The Large Video Dataset curation methodology also contributed to the field. The staged curation approach (optical flow → aesthetic scoring → quality fine-tuning) influenced how teams at Wan (Alibaba), Open-Sora (HPC-AI Tech), and others structured their training data pipelines.

SVD didn’t win the race.

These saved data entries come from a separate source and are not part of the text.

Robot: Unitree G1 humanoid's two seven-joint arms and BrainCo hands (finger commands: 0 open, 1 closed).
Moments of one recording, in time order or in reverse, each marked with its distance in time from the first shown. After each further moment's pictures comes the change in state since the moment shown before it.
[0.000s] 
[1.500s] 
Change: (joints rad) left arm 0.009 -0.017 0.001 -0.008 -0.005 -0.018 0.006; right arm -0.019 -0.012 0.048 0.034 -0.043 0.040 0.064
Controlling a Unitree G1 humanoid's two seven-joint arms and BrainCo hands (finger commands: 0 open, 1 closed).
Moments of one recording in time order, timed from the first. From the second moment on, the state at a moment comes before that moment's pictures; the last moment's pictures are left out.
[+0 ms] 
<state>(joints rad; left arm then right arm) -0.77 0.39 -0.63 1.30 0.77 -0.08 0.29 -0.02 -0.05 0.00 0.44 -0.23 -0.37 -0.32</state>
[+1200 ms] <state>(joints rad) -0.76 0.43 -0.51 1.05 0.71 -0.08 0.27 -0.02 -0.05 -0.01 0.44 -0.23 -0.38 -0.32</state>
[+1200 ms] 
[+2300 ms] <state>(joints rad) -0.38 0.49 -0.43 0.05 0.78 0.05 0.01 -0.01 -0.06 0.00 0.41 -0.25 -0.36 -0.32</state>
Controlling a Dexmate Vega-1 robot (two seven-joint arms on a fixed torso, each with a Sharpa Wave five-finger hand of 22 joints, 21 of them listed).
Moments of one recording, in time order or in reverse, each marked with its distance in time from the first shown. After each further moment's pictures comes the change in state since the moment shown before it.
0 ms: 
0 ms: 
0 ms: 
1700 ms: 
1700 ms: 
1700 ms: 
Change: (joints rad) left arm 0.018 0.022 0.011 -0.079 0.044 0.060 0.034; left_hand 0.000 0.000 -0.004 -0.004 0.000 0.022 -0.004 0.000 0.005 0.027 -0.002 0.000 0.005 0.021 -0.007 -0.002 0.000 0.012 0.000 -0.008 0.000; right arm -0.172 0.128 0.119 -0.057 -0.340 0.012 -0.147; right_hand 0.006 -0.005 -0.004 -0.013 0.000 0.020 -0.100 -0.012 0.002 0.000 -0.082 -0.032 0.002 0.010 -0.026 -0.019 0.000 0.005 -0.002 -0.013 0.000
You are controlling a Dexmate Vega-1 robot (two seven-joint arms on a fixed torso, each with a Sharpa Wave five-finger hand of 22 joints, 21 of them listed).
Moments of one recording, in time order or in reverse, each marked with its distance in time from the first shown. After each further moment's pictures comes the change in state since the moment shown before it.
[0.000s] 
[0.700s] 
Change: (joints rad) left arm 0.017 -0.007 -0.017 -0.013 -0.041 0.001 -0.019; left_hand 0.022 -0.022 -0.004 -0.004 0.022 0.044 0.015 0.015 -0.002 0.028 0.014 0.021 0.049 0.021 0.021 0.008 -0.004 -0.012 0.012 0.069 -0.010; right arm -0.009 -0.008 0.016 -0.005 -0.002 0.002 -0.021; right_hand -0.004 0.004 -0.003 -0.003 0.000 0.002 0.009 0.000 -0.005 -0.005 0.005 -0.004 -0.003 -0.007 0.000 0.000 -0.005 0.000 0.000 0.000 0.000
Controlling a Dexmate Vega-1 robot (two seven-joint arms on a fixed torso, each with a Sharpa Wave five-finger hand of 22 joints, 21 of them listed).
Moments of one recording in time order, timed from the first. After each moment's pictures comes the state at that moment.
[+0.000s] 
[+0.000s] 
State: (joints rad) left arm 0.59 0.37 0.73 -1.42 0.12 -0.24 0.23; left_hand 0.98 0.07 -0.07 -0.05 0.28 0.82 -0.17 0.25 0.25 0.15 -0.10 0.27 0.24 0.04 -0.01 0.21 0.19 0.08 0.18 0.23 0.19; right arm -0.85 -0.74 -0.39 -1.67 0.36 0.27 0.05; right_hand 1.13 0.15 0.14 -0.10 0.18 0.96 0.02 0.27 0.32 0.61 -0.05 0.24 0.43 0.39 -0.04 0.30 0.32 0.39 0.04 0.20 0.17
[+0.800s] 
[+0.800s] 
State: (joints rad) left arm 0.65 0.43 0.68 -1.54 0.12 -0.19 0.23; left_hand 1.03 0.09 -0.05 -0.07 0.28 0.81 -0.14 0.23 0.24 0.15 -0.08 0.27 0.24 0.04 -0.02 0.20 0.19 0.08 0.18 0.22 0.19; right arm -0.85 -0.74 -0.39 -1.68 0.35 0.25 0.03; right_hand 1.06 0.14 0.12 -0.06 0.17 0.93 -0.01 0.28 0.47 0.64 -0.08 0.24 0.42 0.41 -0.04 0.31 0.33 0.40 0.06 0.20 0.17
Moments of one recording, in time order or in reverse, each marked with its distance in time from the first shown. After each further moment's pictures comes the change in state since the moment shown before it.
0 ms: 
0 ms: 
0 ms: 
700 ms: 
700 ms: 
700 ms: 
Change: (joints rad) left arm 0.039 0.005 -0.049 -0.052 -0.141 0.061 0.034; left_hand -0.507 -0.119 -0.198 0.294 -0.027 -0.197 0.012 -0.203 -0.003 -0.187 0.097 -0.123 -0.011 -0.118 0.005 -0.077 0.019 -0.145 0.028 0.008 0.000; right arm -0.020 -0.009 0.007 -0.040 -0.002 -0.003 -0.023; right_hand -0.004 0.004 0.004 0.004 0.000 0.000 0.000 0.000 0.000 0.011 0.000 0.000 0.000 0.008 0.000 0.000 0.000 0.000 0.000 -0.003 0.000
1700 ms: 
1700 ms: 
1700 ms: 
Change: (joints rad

But it started it.


Rating: 3/5

What earns its rating:

  • Genuinely foundational contribution — first accessible open-source I2V model
  • Lowest VRAM floor of any capable I2V model (8 GB usable, 16 GB comfortable)
  • Deep ComfyUI integration with active community workflows
  • Comprehensive data curation methodology documented in the paper
  • Well-maintained HuggingFace weights with good Diffusers support

What holds it back:

  • 25-frame / ~4-second hard ceiling
  • No text input — strictly image-conditioned
  • U-Net architecture outclassed by modern DiT models at equivalent quality
  • API fully deprecated as of July 2025 — no cloud path without third-party services
  • Stability AI Community License is more restrictive than Apache 2.0 alternatives
  • Significant face/human quality issues that newer models handle much better
  • No updates since February 2024 — two-plus years of stasis

Who should consider SVD:

  • Researchers studying foundational I2V architecture and the shift from image to video generation
  • Artists on 8–16 GB GPUs who want capable animation without cloud costs
  • ComfyUI power users with established SVD workflows they haven’t migrated
  • Anyone doing fine-tuning experiments where a smaller, well-understood model is preferable to 5B+ alternatives

Who should look elsewhere:

  • Teams building production video workflows — use Wan 2.1 I2V or HunyuanVideo-I2V
  • Developers needing a text-conditioned I2V model — every major alternative supports text prompts
  • Commercial deployments requiring clear Apache 2.0 licensing
  • Anyone who needs more than 4 seconds of coherent video

SVD is the ancestor of modern open-source I2V. It deserves respect, study, and occasional practical use — but it is not the right choice for new production work in 2026.